→ EXERCISE INSTRUCTIONS: Drop every image and restate the entries below word for word.

→ DATA:
=== Begin Enclosure ===
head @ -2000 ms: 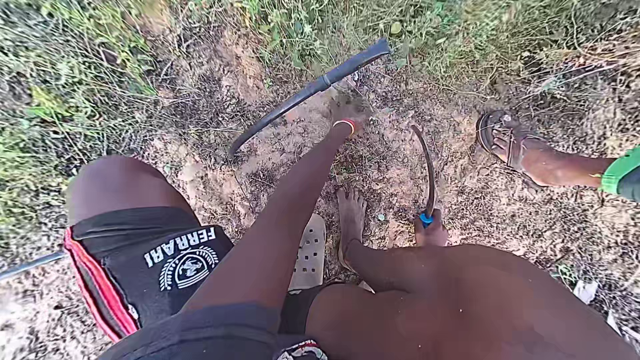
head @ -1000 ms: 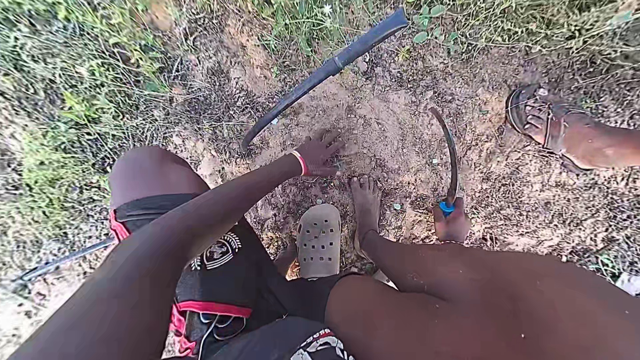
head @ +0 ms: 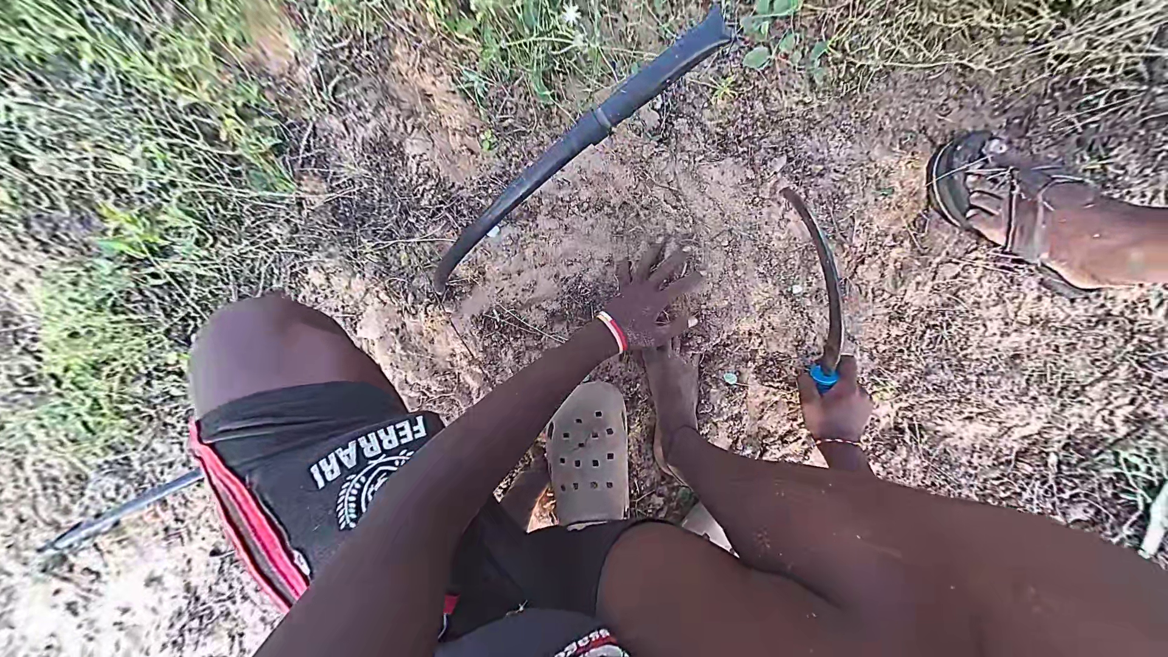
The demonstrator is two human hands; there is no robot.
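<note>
My left hand [head: 650,299], with a red and white wristband, is spread with fingers apart, low over the dirt beside the toes of a bare foot [head: 673,388]. It holds nothing. At the right, my right hand [head: 837,406] grips the blue handle [head: 823,376] of a sickle with a dark curved blade [head: 829,274], its tip pointing away from me. A long, dark, slightly curved tool [head: 575,137] lies on the ground ahead, one end wider and a collar near its middle; its exact kind is unclear.
A tan clog with holes [head: 589,452] lies left of the bare foot. At the right is another person's foot in a dark sandal [head: 1031,214]. Grass [head: 128,182] grows at the left and top. A thin dark rod [head: 119,520] shows behind the bent knee at the lower left.
My left hand has come back from near the long dark tool to the ground by the bare foot's toes. The right hand keeps its grip on the sickle. The view has shifted somewhat.
</note>
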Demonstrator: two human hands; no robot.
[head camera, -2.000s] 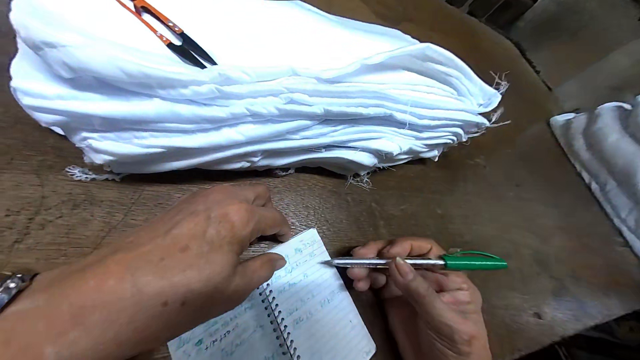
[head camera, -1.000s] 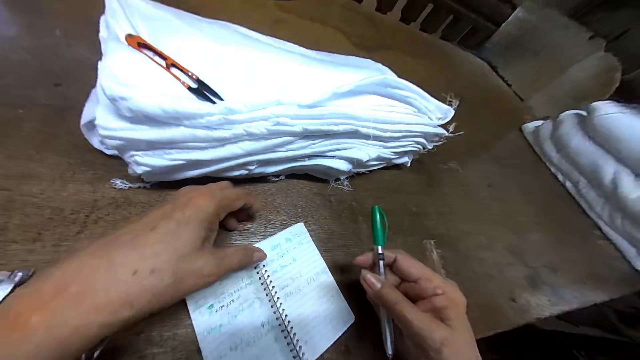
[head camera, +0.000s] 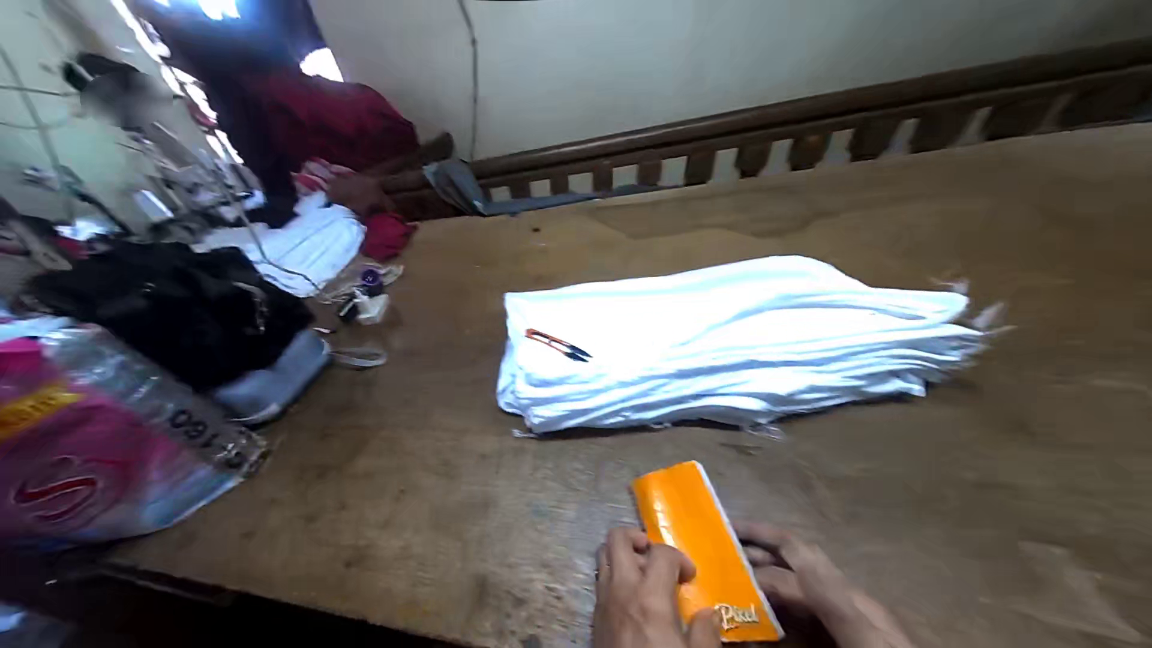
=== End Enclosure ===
→ SOLUTION FOR THIS TASK:
head @ -2000 ms: 
head @ -1000 ms: 
head @ +0 ms: 
The demonstrator is two human hands; there is no robot.
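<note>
My left hand [head: 650,299], with a red and white wristband, is spread with fingers apart, low over the dirt beside the toes of a bare foot [head: 673,388]. It holds nothing. At the right, my right hand [head: 837,406] grips the blue handle [head: 823,376] of a sickle with a dark curved blade [head: 829,274], its tip pointing away from me. A long, dark, slightly curved tool [head: 575,137] lies on the ground ahead, one end wider and a collar near its middle; its exact kind is unclear.
A tan clog with holes [head: 589,452] lies left of the bare foot. At the right is another person's foot in a dark sandal [head: 1031,214]. Grass [head: 128,182] grows at the left and top. A thin dark rod [head: 119,520] shows behind the bent knee at the lower left.
My left hand has come back from near the long dark tool to the ground by the bare foot's toes. The right hand keeps its grip on the sickle. The view has shifted somewhat.
</note>
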Demonstrator: two human hands; no robot.
[head camera, -2.000s] 
[head camera, -1.000s] 
[head camera, +0.000s] 

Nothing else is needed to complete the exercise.